A quick hack for when wget
doesn't cut it.
tl;dr Perform browser's "Save page as" (Ctrl+S) operation from command line without manual intervention
This small bash script simulates a sequence of key presses which opens a given url in the browser, save the page (Ctrl+S), and close the browser tab/window (Ctrl+F4). Chained together, these operations allow you to use the "Save Page As" (Ctrl+S) programtically (currently you can use either of google-chrome
, chromium-browser
or firefox
, and it's fairly straight forward to add support for your favorite browser).
Examples:
# Save your FB home page
$ ./save_page_as "www.facebook.com" --destination "/tmp/facebook_home_page.html"
# Use Firefox to open a web-page and save it in /tmp (the default name for the file (Page title) is used)
$ ./save_page_as "www.example.com" --browser "firefox" --destination "/tmp"
# Save a url with default name, but provide an additional suffix
$ ./save_page_as "www.example.com" --destination "/tmp" --suffix "-trial_save"

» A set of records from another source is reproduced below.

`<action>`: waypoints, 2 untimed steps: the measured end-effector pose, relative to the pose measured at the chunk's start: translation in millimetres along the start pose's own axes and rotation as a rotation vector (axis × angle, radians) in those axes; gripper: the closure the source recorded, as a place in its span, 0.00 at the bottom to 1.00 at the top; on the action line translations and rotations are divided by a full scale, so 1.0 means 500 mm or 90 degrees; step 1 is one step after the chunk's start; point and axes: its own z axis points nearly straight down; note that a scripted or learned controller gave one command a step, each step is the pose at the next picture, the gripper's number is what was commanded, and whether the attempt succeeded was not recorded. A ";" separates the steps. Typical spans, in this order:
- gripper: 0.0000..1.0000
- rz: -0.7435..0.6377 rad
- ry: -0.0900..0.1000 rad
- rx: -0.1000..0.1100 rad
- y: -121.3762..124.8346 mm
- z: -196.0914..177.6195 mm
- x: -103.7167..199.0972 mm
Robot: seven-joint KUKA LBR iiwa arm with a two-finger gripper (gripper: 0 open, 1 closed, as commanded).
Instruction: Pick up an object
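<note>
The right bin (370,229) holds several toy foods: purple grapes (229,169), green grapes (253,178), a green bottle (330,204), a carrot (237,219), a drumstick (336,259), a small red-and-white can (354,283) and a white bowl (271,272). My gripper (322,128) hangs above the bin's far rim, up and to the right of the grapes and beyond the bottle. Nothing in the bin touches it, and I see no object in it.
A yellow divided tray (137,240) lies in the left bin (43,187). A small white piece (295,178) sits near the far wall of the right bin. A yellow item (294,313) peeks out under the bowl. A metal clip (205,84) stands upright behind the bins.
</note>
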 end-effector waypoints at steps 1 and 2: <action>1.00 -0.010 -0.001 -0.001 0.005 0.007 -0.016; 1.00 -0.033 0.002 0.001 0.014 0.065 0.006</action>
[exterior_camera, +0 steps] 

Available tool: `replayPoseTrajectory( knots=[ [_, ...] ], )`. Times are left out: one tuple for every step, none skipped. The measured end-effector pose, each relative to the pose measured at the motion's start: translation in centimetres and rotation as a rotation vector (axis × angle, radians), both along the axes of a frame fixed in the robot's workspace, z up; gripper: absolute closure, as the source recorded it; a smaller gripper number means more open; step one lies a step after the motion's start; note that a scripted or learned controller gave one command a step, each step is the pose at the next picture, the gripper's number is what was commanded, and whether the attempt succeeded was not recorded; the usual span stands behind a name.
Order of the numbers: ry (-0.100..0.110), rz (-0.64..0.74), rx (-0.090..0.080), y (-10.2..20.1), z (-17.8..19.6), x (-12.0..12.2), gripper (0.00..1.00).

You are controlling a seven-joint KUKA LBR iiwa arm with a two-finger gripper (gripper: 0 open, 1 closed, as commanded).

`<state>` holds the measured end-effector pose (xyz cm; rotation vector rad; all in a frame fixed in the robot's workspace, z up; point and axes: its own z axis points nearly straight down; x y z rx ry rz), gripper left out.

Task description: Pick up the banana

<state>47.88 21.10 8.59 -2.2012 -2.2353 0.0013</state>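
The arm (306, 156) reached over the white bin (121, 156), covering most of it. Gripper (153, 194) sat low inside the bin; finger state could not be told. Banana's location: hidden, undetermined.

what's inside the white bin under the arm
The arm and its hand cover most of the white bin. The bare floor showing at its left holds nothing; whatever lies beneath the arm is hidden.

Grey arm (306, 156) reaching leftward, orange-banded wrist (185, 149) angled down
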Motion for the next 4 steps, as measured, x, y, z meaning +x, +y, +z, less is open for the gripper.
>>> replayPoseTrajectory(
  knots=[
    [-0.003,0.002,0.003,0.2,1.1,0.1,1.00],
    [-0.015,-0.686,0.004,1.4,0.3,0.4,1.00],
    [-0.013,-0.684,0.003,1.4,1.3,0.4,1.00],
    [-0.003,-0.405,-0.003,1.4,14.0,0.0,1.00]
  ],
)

# List all available command line options.
$ ./save_page_as --help
save_page_as: Open the given url in a browser tab/window, perform 'Save As' operation and close the tab/window.
USAGE:
save_page_as URL [OPTIONS]
URL The url of the web page to be saved.
options:
-d, --destination Destination path. If a directory, then file is saved with default name inside the directory, else assumed to be full path of target file. Default = '.'
-s, --suffix An optional suffix string for the target file name (ignored if --destination arg is a full path)
-b, --browser Browser executable to be used (must be one of 'google-chrome' or 'firefox'). Default = 'google-chrome'.
--load-wait-time Number of seconds to wait for the page to be loaded (i.e., seconds to sleep before Ctrl+S is 'pressed'). Default = 4
--save-wait-time Number of seconds to wait for the page to be saved (i.e., seconds to sleep before Ctrl+F4 is 'pressed'). Default = 8
-h, --help Display this help message and exit.
The script needs xdotool
installed (http://www.semicomplete.com/projects/xdotool/): sudo apt-get install xdotool
(for Ubuntu).
Sidenote: My particular use case while writing this script was crawling a bunch of web pages which were rendered almost entierly on client side using lots of javascript magic (thus saving output of wget url
was useless). Since the browser is capable of rendering those pages, and also saving the post-render version on disk (using Ctrl+S), I wrote this script to automate the process (Tested on Ubuntu 12.04 and 14.04 myself).
Suggestions and/or pull requests are always welcome!